#### [Stored items]
= = = = =
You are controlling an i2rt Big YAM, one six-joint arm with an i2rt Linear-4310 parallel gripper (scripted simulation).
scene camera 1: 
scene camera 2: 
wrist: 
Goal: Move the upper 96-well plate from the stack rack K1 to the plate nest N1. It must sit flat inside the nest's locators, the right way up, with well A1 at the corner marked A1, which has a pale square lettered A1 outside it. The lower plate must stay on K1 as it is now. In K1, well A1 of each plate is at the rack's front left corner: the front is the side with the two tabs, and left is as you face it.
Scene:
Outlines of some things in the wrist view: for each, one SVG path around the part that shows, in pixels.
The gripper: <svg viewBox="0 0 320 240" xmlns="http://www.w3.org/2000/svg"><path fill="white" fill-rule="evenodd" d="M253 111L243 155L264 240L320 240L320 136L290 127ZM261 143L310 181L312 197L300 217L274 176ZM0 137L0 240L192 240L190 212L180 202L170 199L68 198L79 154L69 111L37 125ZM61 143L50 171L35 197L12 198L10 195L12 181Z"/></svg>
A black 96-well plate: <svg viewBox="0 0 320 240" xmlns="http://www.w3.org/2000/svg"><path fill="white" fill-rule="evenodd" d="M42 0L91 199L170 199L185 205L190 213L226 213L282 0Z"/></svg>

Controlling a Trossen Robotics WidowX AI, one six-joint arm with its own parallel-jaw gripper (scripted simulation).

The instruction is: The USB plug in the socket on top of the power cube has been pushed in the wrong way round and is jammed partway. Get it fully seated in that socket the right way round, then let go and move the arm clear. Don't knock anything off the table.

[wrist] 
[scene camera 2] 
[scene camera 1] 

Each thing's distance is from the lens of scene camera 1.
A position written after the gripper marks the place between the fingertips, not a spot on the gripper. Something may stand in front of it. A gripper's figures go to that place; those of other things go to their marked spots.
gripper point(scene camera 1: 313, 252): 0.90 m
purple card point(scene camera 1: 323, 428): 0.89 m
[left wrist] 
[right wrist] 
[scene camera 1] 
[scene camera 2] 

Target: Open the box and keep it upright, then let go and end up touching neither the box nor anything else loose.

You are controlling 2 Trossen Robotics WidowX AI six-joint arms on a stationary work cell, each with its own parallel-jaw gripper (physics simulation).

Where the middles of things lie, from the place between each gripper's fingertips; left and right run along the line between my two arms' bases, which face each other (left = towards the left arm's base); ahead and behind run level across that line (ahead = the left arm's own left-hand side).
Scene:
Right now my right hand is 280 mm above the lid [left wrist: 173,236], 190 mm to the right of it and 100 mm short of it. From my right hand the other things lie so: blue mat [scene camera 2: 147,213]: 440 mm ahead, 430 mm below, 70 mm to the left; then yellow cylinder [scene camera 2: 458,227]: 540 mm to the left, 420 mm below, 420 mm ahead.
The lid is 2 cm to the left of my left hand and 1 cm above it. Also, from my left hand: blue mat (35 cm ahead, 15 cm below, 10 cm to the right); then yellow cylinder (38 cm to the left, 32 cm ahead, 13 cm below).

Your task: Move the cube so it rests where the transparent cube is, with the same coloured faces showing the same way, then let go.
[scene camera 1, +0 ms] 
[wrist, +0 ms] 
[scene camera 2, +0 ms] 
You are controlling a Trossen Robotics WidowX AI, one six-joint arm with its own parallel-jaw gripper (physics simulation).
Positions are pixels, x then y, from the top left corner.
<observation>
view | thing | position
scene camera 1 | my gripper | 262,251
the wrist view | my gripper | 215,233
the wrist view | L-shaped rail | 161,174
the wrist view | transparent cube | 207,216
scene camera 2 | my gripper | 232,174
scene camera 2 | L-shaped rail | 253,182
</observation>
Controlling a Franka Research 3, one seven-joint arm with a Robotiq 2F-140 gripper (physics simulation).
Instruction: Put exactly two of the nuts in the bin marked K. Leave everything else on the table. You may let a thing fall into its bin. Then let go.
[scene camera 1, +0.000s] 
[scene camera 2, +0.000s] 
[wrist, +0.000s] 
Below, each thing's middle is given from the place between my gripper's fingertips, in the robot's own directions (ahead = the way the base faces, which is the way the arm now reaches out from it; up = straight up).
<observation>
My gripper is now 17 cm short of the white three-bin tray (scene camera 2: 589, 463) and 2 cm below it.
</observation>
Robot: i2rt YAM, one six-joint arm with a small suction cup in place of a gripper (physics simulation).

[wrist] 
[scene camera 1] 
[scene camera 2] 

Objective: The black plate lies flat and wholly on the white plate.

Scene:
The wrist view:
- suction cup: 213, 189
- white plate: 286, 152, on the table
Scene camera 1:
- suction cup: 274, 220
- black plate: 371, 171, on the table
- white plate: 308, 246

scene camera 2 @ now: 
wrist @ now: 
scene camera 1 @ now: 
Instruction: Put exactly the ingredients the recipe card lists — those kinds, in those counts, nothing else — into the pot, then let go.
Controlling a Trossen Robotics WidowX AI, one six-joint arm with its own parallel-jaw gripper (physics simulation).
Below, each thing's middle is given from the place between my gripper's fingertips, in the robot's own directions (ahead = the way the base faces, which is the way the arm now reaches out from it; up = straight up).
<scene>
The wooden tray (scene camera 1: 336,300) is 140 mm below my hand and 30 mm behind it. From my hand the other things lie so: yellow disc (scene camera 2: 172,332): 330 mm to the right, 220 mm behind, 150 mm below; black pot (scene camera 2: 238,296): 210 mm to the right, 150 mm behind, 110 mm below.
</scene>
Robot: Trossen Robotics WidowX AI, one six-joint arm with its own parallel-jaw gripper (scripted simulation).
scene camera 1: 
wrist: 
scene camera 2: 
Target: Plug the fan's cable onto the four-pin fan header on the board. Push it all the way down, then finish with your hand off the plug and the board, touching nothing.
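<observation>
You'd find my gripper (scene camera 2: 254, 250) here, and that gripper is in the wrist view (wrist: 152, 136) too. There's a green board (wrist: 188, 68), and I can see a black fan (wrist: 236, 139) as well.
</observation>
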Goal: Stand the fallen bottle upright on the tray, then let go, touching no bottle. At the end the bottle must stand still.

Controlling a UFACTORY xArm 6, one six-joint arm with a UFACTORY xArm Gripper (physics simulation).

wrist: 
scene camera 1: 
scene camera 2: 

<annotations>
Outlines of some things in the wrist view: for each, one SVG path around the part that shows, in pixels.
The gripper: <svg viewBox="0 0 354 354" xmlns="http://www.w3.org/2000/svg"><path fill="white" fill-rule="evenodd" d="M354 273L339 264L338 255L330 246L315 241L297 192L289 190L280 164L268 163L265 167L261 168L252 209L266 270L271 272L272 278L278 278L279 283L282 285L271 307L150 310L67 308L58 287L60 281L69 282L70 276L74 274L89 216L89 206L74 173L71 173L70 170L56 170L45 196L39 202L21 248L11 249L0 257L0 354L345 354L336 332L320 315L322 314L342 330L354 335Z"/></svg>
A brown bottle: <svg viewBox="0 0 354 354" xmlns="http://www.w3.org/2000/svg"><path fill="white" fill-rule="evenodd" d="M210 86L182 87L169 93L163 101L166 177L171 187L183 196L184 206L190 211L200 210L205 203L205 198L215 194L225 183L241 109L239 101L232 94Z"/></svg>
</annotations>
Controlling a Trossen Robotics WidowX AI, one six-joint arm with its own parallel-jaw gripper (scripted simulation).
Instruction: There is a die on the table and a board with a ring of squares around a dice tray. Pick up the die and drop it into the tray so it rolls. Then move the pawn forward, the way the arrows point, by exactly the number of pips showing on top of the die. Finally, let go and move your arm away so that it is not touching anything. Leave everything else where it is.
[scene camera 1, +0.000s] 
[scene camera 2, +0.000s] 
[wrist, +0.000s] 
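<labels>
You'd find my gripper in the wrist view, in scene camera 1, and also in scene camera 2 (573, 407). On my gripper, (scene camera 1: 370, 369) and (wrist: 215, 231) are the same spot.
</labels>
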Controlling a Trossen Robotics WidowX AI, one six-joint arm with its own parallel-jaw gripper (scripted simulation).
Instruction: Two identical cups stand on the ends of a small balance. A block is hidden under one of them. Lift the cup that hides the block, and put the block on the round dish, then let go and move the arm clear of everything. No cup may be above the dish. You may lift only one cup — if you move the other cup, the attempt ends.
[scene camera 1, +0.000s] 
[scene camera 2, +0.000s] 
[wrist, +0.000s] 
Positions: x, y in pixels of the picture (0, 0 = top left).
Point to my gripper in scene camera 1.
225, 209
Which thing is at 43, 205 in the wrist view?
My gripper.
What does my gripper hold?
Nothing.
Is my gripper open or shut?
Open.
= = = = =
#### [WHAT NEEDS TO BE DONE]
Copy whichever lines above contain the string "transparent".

#### [ANSWER TO THIS EXERCISE]
Your task: Move the cube so it rests where the transparent cube is, with the same coloured faces showing the same way, then let go.
the wrist view | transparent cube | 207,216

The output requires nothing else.